# Description of the task
The answer must be an exact copy of every entry.

Entries taken from a collection
+ + + + +

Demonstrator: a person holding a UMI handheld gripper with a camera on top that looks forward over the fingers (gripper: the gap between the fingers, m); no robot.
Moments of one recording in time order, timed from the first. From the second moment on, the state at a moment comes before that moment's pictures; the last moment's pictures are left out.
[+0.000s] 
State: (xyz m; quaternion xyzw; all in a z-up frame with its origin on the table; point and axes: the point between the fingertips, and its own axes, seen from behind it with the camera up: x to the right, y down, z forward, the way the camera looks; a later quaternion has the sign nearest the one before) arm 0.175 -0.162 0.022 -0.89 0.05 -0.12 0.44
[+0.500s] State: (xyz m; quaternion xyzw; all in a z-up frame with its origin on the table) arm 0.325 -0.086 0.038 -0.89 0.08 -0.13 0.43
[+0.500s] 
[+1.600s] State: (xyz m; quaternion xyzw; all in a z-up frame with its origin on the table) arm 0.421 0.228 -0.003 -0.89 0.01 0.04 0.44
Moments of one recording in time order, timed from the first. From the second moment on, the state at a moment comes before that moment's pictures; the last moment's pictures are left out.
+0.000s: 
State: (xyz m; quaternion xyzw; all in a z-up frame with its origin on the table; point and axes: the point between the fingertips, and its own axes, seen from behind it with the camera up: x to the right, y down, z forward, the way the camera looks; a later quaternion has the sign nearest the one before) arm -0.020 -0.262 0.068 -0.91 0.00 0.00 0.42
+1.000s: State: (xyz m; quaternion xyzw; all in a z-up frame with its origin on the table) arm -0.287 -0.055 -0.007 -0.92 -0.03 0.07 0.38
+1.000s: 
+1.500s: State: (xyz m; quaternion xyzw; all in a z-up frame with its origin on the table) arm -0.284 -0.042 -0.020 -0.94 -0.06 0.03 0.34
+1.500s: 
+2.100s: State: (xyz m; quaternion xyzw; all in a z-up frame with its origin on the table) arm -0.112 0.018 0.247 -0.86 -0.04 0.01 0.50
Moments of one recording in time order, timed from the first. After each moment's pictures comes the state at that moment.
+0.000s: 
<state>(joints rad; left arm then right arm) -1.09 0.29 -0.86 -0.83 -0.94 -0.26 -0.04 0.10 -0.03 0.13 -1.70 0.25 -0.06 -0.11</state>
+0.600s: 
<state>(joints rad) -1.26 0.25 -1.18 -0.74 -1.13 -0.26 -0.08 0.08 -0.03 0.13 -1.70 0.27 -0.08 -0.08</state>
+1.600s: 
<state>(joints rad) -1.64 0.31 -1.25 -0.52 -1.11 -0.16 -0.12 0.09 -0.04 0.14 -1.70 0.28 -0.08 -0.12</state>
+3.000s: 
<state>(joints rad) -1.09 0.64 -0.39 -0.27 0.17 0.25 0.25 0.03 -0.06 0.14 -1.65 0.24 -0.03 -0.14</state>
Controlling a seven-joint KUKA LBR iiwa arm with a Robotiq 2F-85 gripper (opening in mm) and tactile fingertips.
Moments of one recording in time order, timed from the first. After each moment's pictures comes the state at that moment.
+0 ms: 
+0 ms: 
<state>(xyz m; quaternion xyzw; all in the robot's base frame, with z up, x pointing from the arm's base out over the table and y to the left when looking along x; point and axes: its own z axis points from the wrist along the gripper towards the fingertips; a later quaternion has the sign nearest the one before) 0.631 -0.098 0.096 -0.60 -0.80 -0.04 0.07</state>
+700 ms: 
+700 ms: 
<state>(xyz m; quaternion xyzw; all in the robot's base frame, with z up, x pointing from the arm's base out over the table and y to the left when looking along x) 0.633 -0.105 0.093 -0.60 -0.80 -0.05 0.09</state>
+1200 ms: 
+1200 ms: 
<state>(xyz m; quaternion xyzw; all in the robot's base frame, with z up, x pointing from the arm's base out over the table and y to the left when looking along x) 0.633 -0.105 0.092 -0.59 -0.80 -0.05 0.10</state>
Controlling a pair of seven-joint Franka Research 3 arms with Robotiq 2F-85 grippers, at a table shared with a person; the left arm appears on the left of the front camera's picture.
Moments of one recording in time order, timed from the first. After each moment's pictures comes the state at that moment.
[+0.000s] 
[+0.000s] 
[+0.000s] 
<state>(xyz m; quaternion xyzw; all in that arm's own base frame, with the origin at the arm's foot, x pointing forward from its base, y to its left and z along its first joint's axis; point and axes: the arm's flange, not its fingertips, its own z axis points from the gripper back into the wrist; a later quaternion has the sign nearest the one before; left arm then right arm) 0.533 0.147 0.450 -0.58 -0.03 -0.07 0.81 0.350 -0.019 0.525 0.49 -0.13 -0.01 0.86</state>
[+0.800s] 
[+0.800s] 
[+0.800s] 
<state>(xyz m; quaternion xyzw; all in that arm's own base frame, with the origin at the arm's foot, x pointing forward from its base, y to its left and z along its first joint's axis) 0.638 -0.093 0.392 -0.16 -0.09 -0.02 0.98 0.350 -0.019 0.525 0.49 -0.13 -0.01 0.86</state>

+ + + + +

# Solution to the exercise
Demonstrator: a person holding a UMI handheld gripper with a camera on top that looks forward over the fingers (gripper: the gap between the fingers, m); no robot.
Moments of one recording in time order, timed from the first. From the second moment on, the state at a moment comes before that moment's pictures; the last moment's pictures are left out.
[+0.000s] 
State: (xyz m; quaternion xyzw; all in a z-up frame with its origin on the table; point and axes: the point between the fingertips, and its own axes, seen from behind it with the camera up: x to the right, y down, z forward, the way the camera looks; a later quaternion has the sign nearest the one before) arm 0.175 -0.162 0.022 -0.89 0.05 -0.12 0.44
[+0.500s] State: (xyz m; quaternion xyzw; all in a z-up frame with its origin on the table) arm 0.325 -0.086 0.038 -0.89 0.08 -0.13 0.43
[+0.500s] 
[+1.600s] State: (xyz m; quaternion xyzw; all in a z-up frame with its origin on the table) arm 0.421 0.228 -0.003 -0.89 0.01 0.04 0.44
Moments of one recording in time order, timed from the first. From the second moment on, the state at a moment comes before that moment's pictures; the last moment's pictures are left out.
+0.000s: 
State: (xyz m; quaternion xyzw; all in a z-up frame with its origin on the table; point and axes: the point between the fingertips, and its own axes, seen from behind it with the camera up: x to the right, y down, z forward, the way the camera looks; a later quaternion has the sign nearest the one before) arm -0.020 -0.262 0.068 -0.91 0.00 0.00 0.42
+1.000s: State: (xyz m; quaternion xyzw; all in a z-up frame with its origin on the table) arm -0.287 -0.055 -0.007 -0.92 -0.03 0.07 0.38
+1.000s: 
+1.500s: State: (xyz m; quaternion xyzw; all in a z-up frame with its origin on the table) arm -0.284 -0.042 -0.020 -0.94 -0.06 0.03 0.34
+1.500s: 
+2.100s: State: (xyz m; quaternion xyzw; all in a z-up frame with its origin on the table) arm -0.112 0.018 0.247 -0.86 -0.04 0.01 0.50
Moments of one recording in time order, timed from the first. After each moment's pictures comes the state at that moment.
+0.000s: 
<state>(joints rad; left arm then right arm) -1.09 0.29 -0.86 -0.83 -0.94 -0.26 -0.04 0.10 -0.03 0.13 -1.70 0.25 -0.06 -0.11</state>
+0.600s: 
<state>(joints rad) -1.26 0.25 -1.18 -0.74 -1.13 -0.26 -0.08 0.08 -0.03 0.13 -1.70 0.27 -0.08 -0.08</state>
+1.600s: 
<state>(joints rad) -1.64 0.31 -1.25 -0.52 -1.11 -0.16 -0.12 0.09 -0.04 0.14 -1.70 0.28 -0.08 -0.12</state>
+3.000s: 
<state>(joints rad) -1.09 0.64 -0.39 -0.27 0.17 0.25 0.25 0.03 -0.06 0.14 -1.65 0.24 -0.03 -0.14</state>
Controlling a seven-joint KUKA LBR iiwa arm with a Robotiq 2F-85 gripper (opening in mm) and tactile fingertips.
Moments of one recording in time order, timed from the first. After each moment's pictures comes the state at that moment.
+0 ms: 
+0 ms: 
<state>(xyz m; quaternion xyzw; all in the robot's base frame, with z up, x pointing from the arm's base out over the table and y to the left when looking along x; point and axes: its own z axis points from the wrist along the gripper towards the fingertips; a later quaternion has the sign nearest the one before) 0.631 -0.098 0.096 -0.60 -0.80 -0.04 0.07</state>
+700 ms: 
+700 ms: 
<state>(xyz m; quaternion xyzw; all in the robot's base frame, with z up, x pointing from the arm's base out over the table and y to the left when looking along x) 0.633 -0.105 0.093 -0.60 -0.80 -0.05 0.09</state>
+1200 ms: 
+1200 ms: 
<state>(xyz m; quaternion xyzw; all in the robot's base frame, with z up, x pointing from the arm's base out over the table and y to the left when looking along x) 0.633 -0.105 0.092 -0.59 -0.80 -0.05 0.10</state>
Controlling a pair of seven-joint Franka Research 3 arms with Robotiq 2F-85 grippers, at a table shared with a person; the left arm appears on the left of the front camera's picture.
Moments of one recording in time order, timed from the first. After each moment's pictures comes the state at that moment.
[+0.000s] 
[+0.000s] 
[+0.000s] 
<state>(xyz m; quaternion xyzw; all in that arm's own base frame, with the origin at the arm's foot, x pointing forward from its base, y to its left and z along its first joint's axis; point and axes: the arm's flange, not its fingertips, its own z axis points from the gripper back into the wrist; a later quaternion has the sign nearest the one before; left arm then right arm) 0.533 0.147 0.450 -0.58 -0.03 -0.07 0.81 0.350 -0.019 0.525 0.49 -0.13 -0.01 0.86</state>
[+0.800s] 
[+0.800s] 
[+0.800s] 
<state>(xyz m; quaternion xyzw; all in that arm's own base frame, with the origin at the arm's foot, x pointing forward from its base, y to its left and z along its first joint's axis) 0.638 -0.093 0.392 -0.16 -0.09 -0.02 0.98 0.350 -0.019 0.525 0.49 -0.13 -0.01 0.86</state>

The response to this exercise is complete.